Statistical models 1 Flashcards
Why summarise data
- We can make general statements beyond specific observations.
- Typically done using tables or graphs.
Summarising data using tables
- Frequency distributions
- Cumulative distributions
Summarising data using graphs
- Histograms
What is a distribution?
Information about the data you have for one variable.
Properties of distributions
* What the central tendency is (mean, median or mode).
* How symmetrical the data is either side of the mean (skew).
* How variable the data is (e.g. data range, standard deviation and kurtosis).
* If it’s a “normal distribution”.
Central tendency (the average)
- Mean: (sum of values) divided by (number of values).

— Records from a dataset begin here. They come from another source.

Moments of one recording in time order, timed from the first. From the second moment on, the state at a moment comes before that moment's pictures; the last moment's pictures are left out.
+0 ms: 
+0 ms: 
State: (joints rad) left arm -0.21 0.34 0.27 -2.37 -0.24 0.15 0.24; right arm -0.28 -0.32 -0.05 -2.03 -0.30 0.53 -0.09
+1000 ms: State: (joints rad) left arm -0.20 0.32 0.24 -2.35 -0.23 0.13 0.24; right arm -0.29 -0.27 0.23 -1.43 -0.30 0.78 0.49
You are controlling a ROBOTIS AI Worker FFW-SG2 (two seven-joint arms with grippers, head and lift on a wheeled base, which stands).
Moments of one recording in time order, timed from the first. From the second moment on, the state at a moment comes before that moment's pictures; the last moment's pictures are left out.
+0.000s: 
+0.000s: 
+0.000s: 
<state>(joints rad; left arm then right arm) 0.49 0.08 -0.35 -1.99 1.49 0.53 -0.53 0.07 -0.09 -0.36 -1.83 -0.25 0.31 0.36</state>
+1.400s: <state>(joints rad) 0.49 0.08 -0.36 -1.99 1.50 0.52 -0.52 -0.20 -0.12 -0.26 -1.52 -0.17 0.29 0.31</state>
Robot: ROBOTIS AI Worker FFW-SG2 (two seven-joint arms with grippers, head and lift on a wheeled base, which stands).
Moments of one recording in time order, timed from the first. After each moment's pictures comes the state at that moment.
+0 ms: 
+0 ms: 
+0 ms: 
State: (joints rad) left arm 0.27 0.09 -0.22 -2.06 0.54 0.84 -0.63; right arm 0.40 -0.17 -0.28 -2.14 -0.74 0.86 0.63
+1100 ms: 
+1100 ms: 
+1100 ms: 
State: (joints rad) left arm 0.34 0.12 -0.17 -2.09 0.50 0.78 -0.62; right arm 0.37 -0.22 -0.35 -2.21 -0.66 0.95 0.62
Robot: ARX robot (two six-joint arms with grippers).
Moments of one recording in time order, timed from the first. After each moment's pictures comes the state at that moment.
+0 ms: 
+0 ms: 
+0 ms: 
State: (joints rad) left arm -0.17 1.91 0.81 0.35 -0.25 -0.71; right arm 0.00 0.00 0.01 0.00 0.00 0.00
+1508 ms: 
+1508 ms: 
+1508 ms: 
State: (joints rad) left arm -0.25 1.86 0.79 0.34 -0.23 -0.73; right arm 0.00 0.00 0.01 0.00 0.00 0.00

- Median: middle value in a list ordered from smallest to largest. 50th percentile.
- Mode: most frequently occurring value on the list.
Skew (symmetry of distribution)
Positive skew: tail points to right or positively
Negative: tail points to left or negatively
Normal is symetrical
Kurtosis
Positive kurtosis
Leptokurtic: centre very high
Negative kurtosis
Platykurtic: centre very flat
Normal distribution
Mesokurtic: normal bell curve
Normal distribution
Symetrical bell curve where mean, mode and median are close
Variability
How spread out a set of data is.
Range
The range of a variable is the biggest value minus the smallest value. Vulnerable to extreme scores.
Interquartile range
The interquartile range (IQR) is like the range, but instead of the difference between the biggest and smallest value the difference between the 25th percentile and the 75th percentile is taken. Used a lot.
Mean absolute deviation
Mean absolute deviation is the mean of all of the absolute deviation scores of a data set. An absolute deviation is the difference between the score and the mean. Used sometimes.
Variance
The variance is the mean of the mean absolute deviation scores squared. Not used much.
Standard deviation
The square root of the variance. Used the most.
In general, you should expect 68% of the data to fall within 1 standard deviation of the mean, 95% of the data to fall within 2 standard deviation of the mean, and 99.7% of the data to fall within 3 standard deviations of the mean.
Standard score
raw score - mean, divided by standard deviation.